Final Fantasy : une bande de mythos

Par killy le

Malgré un bestiaire et un univers propres, Final Fantasy emprunte de nombreux éléments à diverses mythologies. Shiva, Ifrit, Leviathan, inspirations nordiques dans certains noms d’armes ou d’armures, références shintoïstes, la série se nourrit d’un environnement imaginaire universel dans lequel chacun peut piocher en fonction de ses connaissances et de sa culture. Mais la force de Final Fantasy est d’avoir su concevoir un ensemble de personnages, créatures et divinités qui disposent d’une force d’évocation similaire. Un avantage issu d’une volonté de conservation, passant par la compréhension de ce qui compose un jeu de la série. Comme les axiomes des contes médiévaux, chaque épisode réutilise des morceaux d’une source d’imaginaire commun en en modifiant la combinaison.

Hansel et Gretel
Hansel et Gretel

Si des objets ou des créatures amicales sont les plus courants, à l’image des bateaux-volants, des chocobos, des mogs mais aussi un bon paquet d’ennemis – ahriman, behemoth, tomberry, etc – des patronymes passent aussi la barrière des épisodes. C’est notamment le cas de Cid, qui telle une figure héroïque rattachée du Moyen-Age, Arthur ou Robin des Bois, recouvre une identité différente au fil des histoires. Des pierres solides pour un édifice qui se construit à chaque itération dans l’esprit du joueur habitué, soulagé de retrouver des codes qu’il connaît. Ce mélange de mythes issus de l’inconscient collectif et d’un faisceau de légendes propres, permet de créer un ensemble de liens, d’accroches, auxquels un large public peut s’arrimer. Une mythologie moderne similaire à celle mise en place par Disney. Dans un registre bien plus grand public et surtout dirigé vers les enfants, ces productions américaines, tout du moins dans la catégorie long-métrage, utilisent des bases communes. La Petite Sirène, Blanche-Neige, La Belle au Bois-Dormant, sont issus de contes populaires de Grimm et d’Andersen, inscris dans un catalogue bien plus large, incluant des personnages et des univers créés de toutes pièces – Mickey, Donaldville, Fantomiald. Le tout lié avec une autre part importante de la culture mondiale : la littérature classique.

Pérenniser un univers

Le Roi Lion emprunte son récit au Hamlet de Shakespeare, Le Bossu de Notre-Dame est inspiré du roman Notre-Dame de Paris de Victor Hugo, et fonctionnent comme le complément parfait de supports déjà existant.
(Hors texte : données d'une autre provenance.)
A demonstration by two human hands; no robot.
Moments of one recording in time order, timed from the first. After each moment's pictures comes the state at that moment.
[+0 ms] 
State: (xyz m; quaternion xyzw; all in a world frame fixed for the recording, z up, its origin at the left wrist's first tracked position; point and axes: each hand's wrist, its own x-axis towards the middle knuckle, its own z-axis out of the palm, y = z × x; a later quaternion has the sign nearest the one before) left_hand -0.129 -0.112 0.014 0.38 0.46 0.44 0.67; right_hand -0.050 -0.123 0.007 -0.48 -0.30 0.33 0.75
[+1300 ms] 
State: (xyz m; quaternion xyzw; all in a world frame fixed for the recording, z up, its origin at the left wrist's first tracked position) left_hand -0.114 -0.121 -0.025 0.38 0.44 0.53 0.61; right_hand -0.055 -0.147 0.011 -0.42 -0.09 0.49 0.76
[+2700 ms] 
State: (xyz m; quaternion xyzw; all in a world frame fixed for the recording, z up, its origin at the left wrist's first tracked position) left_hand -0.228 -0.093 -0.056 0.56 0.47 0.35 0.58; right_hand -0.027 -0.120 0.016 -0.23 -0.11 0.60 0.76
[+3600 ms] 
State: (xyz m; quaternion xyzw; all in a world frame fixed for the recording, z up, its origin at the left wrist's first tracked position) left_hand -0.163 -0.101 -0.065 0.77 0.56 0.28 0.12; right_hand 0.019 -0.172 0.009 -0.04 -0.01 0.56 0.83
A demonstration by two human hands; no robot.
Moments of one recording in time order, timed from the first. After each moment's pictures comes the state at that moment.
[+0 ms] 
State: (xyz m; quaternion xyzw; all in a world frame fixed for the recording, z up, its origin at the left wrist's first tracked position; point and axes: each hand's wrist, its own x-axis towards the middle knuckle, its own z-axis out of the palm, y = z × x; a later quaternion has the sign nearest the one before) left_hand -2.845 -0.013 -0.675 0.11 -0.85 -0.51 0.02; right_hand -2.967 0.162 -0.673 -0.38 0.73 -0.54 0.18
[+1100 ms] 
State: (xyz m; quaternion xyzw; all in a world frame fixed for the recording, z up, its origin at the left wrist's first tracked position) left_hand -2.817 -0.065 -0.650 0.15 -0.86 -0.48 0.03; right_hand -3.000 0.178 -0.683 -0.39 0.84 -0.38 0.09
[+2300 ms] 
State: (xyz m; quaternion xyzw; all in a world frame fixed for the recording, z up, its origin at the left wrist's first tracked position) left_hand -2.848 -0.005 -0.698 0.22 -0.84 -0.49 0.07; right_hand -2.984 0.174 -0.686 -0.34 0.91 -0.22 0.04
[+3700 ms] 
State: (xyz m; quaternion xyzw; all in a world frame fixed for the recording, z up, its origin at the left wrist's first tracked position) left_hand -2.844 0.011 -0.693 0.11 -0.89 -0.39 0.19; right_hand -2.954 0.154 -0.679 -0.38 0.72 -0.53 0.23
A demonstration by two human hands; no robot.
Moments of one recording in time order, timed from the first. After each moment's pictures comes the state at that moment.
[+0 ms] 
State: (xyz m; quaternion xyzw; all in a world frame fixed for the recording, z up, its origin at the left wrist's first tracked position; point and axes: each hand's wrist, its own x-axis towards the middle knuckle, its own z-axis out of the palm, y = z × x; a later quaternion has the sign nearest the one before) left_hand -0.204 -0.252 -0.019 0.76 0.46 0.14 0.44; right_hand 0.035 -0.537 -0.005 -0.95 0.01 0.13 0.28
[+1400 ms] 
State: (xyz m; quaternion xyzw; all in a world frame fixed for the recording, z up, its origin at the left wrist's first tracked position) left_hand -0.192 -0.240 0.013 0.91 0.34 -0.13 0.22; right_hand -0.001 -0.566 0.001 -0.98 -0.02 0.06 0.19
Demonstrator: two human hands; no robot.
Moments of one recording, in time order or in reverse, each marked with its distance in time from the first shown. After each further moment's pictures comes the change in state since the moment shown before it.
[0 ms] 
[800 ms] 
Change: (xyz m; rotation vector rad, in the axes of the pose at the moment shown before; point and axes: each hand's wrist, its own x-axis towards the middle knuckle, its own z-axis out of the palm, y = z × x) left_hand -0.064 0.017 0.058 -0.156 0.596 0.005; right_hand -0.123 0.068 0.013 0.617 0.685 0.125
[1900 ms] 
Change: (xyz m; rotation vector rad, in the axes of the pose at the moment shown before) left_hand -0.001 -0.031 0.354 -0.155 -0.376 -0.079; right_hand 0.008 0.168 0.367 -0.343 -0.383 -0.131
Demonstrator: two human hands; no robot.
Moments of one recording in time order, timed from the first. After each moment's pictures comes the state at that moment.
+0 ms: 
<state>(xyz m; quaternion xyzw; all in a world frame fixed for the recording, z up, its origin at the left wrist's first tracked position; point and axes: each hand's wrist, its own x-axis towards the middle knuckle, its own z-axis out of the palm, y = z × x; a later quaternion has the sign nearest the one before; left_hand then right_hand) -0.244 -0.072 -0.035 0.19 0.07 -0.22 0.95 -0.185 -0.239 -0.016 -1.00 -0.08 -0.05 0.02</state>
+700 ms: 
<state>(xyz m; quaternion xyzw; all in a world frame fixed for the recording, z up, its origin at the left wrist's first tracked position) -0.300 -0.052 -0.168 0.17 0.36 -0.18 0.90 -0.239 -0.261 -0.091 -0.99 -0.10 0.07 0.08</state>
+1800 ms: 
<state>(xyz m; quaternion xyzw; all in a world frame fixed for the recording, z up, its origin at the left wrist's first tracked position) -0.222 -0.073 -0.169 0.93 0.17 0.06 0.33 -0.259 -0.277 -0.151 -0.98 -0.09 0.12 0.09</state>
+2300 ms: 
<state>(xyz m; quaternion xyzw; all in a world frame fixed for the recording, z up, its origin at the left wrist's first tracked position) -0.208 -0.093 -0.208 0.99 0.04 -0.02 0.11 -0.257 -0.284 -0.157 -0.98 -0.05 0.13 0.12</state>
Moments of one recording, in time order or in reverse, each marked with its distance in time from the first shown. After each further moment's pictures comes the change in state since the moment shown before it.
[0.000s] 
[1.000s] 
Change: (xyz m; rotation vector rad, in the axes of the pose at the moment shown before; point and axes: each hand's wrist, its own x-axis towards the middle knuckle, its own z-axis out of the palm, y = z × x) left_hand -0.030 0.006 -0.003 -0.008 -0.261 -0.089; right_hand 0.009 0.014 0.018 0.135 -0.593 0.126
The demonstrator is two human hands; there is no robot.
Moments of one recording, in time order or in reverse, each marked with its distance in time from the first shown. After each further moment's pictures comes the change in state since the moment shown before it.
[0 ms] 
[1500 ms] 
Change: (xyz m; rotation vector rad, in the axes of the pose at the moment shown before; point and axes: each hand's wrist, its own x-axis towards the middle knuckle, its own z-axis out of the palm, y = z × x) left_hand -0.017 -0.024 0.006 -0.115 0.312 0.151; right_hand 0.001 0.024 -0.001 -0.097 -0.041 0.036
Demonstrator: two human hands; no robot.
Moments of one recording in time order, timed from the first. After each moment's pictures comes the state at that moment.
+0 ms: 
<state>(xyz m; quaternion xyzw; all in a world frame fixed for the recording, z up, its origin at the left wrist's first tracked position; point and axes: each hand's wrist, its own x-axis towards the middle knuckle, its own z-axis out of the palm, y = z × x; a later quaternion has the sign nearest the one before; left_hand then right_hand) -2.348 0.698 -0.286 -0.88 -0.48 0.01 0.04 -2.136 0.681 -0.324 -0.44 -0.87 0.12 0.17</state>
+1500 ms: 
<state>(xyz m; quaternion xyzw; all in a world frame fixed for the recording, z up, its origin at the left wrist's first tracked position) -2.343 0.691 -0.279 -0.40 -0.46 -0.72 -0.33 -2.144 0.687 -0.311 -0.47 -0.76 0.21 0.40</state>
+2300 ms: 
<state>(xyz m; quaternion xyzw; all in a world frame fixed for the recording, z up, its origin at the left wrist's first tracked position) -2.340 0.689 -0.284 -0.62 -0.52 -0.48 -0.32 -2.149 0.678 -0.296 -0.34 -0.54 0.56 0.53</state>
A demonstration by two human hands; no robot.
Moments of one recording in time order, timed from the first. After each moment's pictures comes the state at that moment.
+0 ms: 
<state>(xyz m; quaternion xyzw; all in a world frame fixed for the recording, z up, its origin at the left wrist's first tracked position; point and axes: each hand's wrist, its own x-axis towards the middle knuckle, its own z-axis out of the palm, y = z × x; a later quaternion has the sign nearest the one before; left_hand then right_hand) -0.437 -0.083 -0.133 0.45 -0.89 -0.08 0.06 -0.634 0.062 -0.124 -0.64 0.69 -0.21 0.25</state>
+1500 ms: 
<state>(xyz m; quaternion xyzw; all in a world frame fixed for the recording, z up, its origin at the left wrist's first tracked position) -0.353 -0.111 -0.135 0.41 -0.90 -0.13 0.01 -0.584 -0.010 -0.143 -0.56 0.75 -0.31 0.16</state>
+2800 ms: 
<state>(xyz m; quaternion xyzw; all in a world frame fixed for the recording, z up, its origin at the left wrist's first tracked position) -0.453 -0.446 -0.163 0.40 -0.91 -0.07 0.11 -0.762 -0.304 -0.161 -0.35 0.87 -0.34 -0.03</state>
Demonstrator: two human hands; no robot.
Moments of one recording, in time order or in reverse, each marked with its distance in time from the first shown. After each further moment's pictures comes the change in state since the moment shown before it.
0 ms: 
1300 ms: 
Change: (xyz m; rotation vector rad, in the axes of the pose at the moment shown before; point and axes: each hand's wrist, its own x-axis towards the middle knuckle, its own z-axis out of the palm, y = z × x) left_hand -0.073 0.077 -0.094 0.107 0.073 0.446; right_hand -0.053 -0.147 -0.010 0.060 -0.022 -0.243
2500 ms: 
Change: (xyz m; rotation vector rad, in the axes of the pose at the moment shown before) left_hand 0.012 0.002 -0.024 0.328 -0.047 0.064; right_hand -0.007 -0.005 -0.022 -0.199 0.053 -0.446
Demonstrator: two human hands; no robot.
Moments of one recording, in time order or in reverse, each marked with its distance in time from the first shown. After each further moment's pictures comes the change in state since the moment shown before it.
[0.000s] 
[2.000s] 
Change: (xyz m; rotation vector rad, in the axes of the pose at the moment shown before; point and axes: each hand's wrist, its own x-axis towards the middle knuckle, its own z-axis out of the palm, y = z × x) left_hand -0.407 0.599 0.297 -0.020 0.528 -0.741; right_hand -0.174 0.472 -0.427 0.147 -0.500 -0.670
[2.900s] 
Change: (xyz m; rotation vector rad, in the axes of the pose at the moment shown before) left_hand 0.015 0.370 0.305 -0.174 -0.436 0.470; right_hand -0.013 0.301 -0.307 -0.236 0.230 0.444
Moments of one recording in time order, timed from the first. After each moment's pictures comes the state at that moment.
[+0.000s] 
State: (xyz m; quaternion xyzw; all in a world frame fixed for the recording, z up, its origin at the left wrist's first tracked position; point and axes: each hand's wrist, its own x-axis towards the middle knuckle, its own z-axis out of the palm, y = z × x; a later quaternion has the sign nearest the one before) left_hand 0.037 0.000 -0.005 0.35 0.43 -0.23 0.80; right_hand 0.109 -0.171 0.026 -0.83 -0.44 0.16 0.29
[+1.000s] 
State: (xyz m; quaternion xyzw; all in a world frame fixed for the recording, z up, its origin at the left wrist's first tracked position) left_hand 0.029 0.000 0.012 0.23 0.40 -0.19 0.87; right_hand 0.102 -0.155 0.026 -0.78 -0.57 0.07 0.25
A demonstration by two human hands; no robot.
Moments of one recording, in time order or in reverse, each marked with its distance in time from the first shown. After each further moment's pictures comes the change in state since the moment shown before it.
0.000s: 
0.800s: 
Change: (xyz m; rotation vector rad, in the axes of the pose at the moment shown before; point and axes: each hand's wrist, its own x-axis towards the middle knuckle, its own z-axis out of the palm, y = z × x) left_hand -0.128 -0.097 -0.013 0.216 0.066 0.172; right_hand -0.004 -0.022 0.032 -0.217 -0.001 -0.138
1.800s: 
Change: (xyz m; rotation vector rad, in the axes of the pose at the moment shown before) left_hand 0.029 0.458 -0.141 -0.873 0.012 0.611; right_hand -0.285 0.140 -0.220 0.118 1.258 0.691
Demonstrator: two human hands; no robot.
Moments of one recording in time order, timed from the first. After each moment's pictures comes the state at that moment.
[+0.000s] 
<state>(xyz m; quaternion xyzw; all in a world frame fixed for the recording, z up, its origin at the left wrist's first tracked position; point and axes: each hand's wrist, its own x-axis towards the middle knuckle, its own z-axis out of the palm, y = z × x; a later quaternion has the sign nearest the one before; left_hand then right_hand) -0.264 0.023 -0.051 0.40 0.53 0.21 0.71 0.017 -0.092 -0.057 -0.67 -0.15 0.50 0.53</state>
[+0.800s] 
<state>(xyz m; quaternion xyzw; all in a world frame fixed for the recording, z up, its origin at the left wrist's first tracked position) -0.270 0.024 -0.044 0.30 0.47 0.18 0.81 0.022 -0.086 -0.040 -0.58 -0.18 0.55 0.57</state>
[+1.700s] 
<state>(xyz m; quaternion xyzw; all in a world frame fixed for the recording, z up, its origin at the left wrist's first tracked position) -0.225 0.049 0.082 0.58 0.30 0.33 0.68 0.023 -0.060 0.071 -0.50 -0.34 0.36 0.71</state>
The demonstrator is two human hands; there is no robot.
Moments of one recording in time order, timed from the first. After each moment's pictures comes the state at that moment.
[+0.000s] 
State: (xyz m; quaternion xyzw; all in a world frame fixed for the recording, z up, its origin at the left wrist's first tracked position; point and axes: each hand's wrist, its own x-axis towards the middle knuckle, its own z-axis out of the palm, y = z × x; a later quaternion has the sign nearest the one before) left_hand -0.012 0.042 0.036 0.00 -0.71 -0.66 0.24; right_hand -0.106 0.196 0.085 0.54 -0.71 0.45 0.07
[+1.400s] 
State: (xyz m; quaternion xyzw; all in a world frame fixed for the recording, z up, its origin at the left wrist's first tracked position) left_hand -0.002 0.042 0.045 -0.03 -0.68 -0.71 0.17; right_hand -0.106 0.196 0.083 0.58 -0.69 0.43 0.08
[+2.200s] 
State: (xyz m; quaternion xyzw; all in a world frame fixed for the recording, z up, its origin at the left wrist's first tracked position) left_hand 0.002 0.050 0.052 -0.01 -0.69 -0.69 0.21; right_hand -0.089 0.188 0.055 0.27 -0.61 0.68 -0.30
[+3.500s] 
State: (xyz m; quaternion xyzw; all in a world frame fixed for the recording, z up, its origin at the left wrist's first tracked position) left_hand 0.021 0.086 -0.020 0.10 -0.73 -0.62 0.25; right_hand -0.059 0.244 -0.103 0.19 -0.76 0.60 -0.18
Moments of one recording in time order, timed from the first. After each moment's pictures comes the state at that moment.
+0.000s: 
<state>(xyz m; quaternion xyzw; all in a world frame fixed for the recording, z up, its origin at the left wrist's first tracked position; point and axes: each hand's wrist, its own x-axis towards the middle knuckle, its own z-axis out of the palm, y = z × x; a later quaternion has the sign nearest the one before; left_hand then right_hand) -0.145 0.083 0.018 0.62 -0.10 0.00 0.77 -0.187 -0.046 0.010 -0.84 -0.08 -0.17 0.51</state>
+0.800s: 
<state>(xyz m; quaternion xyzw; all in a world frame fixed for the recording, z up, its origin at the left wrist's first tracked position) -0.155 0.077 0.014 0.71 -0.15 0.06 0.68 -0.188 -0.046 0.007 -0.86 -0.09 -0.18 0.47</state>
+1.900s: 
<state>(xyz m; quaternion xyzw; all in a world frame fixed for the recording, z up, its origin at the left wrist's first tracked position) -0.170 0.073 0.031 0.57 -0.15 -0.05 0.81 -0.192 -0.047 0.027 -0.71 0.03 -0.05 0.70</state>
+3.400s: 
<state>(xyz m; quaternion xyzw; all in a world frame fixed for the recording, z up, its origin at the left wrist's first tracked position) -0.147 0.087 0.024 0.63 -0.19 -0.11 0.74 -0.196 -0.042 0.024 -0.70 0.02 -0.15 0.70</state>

Tout profil, souvent visé par Disney, retrouve une zone de confort dans cet éventail d’appels aux souvenirs. Disney et Square Enix tentent chacun de pérenniser leurs univers par cet entretien de l’imaginaire et toutes les déclinaisons qui en découlent. Rien d’étonnant à ce que ces deux acteurs aient décidé ensemble il y a quelques années de fusionner cette science de conteur dans Kingdom Hearts, croisement à succès des licences Disney et Final Fantasy.